START Exercise material

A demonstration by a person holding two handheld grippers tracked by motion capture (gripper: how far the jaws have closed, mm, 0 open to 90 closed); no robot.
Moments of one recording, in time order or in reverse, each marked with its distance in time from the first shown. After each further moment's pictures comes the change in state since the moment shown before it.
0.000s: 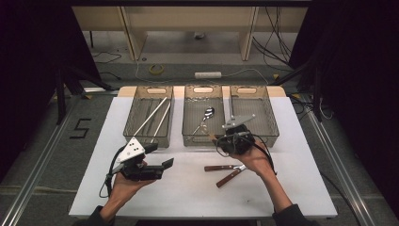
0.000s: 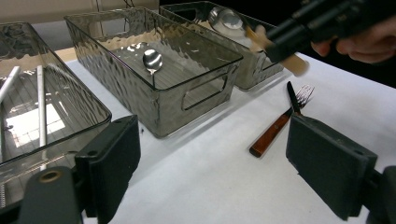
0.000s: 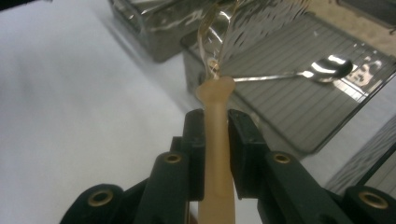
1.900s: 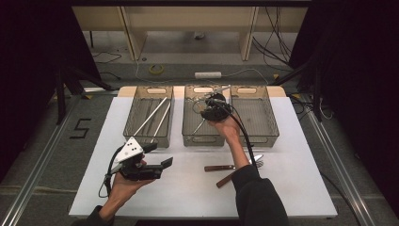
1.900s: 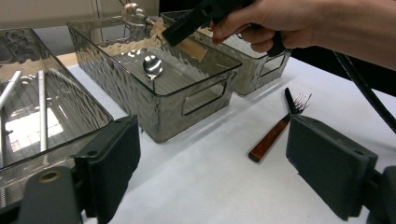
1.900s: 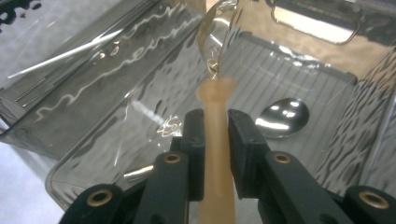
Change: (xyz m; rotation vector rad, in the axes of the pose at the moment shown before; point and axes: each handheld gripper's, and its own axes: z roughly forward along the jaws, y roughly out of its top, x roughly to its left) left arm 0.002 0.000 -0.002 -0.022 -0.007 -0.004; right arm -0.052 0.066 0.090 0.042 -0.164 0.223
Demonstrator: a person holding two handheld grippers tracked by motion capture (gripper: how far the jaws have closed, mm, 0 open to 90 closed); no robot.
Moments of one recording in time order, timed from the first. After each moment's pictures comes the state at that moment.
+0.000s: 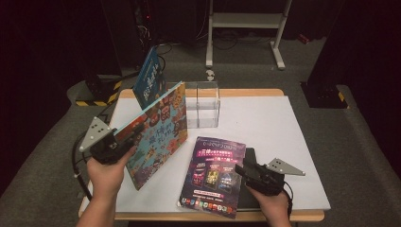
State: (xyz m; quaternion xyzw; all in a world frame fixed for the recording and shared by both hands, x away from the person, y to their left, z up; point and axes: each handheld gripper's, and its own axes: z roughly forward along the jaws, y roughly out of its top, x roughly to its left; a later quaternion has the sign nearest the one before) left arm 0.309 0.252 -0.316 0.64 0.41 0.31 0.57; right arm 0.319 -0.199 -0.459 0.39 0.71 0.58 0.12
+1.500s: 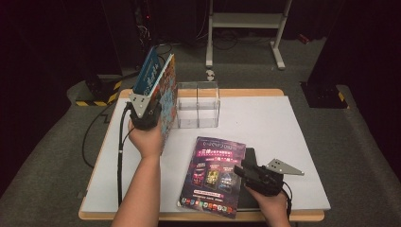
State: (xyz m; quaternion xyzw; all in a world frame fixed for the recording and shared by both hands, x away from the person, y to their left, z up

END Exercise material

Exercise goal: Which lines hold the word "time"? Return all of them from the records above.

Result below:
Moments of one recording, in time order or in reverse, each marked with its distance in time from the first shown. After each further moment's pictures comes the change in state since the moment shown before it.
Moments of one recording in time order, timed from the first. After each moment's pictures comes the state at that moment.

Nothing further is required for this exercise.